*What to work on*: The listing below is to be given again in full and word for word, without its images.

*Materials provided*:
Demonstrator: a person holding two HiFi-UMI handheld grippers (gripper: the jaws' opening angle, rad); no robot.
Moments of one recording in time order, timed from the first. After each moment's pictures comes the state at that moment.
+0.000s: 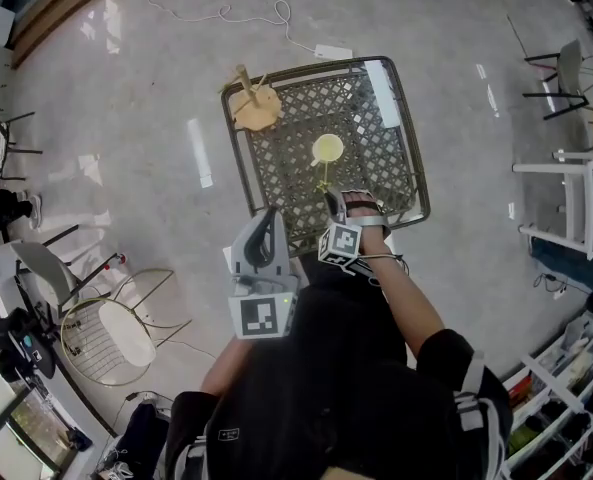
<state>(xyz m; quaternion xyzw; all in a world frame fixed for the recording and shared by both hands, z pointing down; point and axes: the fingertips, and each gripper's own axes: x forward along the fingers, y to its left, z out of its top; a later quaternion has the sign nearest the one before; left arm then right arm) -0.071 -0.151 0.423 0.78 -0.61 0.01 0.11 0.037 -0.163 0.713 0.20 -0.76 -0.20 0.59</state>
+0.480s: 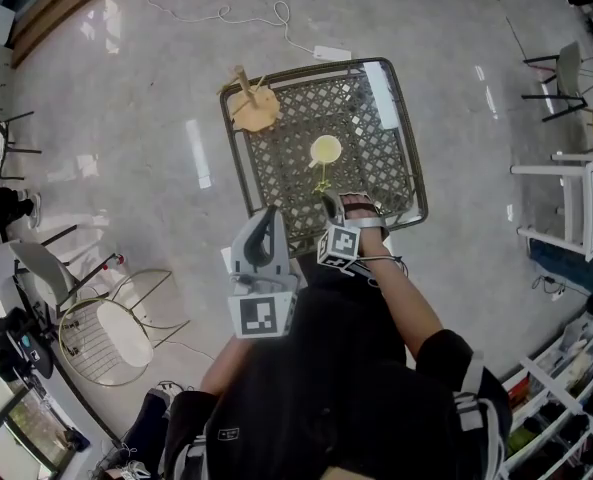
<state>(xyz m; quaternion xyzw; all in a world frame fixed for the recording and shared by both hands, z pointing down) -0.067 -0.156 0.423 0.78 -0.61 0.00 0.11 0.037 -0.159 0.715 0.19 -0.77 -0.19 0.58</state>
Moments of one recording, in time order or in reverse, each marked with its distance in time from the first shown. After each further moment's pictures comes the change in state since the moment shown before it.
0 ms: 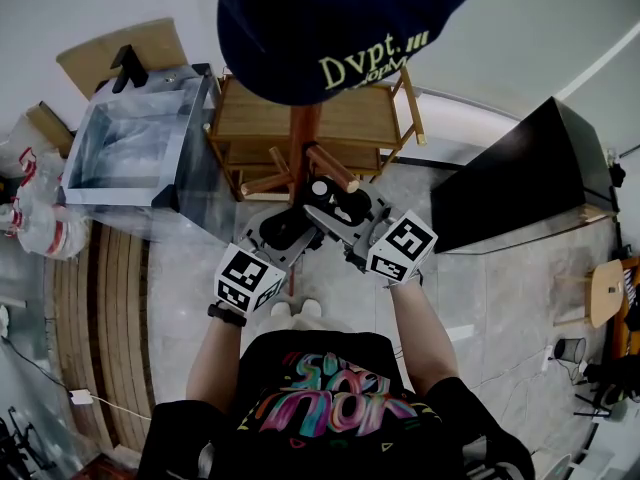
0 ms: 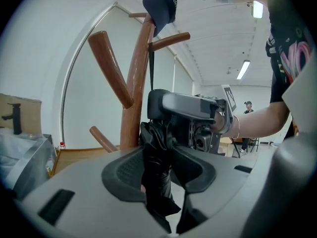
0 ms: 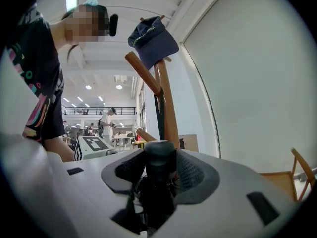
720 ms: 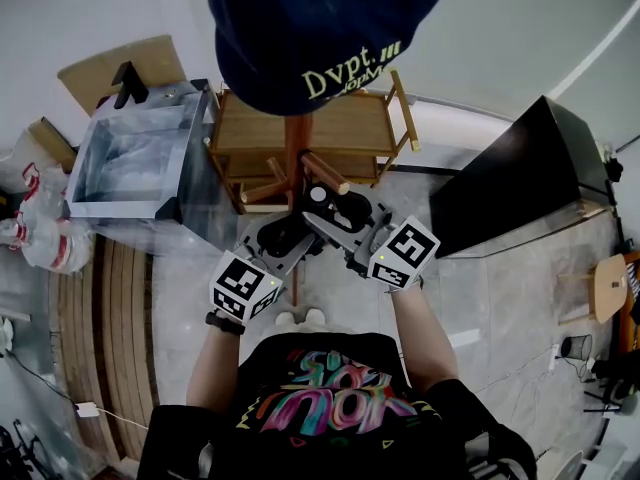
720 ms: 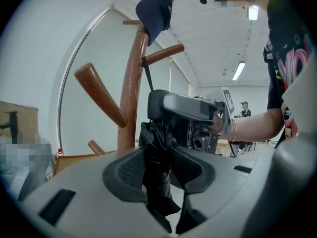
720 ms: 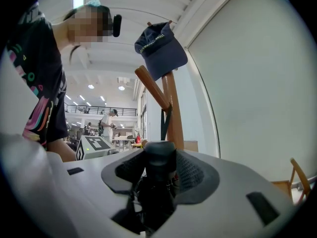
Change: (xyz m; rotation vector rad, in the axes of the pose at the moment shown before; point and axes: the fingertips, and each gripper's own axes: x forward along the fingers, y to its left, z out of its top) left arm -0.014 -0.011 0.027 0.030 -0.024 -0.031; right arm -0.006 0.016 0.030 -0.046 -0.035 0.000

*The completed task*:
Demonstrator: a person holding two HiFi-UMI handheld grippers (gripper: the jaws' opening angle, rad); no robot.
Moments of one recording in time order, timed from the first. After each moment's pictures comes the state at that moment.
+0.000s: 
<state>(xyz m; quaternion xyzw; all in a world frame fixed for the recording and shared by both hands, z pointing down; point and axes: the fingertips, and each gripper's own axes: x forward along the fingers, y to its left, z out of its top; a later quaternion has the sign nearest the one before; left arm then right arm) -0.071 -0.151 0.423 0.78 -0.61 0.01 0.11 0.037 -0.163 0.713 0.20 -0.76 -0.20 0.59</state>
+0.480s: 
<state>(xyz m; quaternion xyzw; all in a world frame fixed for the recording and shared by both hands, z pointing down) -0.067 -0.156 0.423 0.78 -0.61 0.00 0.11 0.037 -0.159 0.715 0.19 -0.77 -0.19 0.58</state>
Moments of one recording, in time order or in reverse, each marked with its distance in time from the first shown. After each further moment's pictures comes the change in state since the moment shown before it.
0 ms: 
0 ms: 
0 ms: 
720 ms: 
720 ms: 
720 ms: 
Change: (xyz m; rotation vector rad, in the axes of the pose at the moment shown before; point and axes: the fingertips, and each gripper's own axes: x forward along the fingers, y to its left, z out of its top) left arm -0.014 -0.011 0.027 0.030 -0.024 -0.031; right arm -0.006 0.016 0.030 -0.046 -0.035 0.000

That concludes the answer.